The benchmark Shanghai Composite Index inched up 0.02 percent to end the day at 3,090.63 points. The smaller Shenzhen Component Index closed 0.03 percent lower at 9,970.96 points.
Total turnover on the two bourses contracted to 353.8 billion yuan (51.3 billion U.S. dollars) on Friday from 400 billion yuan on Thursday.
The ChiNext Index, China's NASDAQ-style board of growth enterprises, ended 0.69 percent lower to close at 1,801.08 points.
Founder Securities said the downward trend has not ended yet as relatively tight liquidity continues to weigh on blue chips.
Meanwhile, it is unclear how much impact the latest round of global selloff of risk assets will have on the stock market, according to an analysis note from Founder Securities.
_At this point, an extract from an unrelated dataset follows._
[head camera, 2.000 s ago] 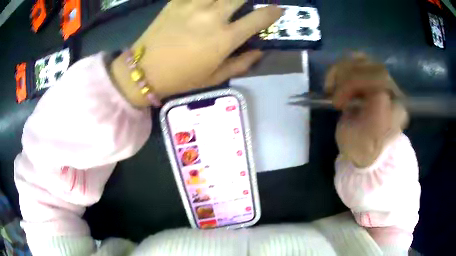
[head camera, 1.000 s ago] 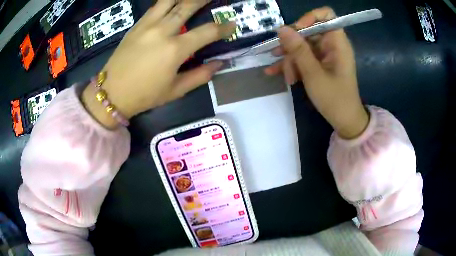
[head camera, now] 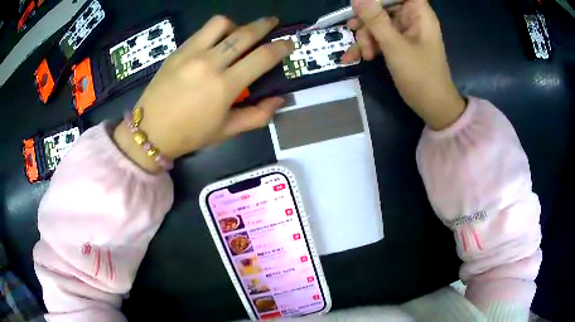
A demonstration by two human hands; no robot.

U.S. and European stock markets saw turmoil this week due to market concerns about whether the Trump administration could continue to push its economic reform agenda.
Chinese oil and gas stocks continued to gain on Friday, after China announced Thursday that it had succeeded in collecting samples of combustible ice in the South China Sea, a major breakthrough that may lead to a global energy revolution.
China Oilfield Services Limited, a Shanghai-listed subsidiary of China National Offshore Oil Corporation (CNOOC), jumped by the daily limit of 10 percent to 13.1 yuan.
Textile machinery and environmental sectors lost the most. Guangxi Bossco Environmental Protection Technology Co., Ltd. dropped 4.07 percent to 42.23 yuan.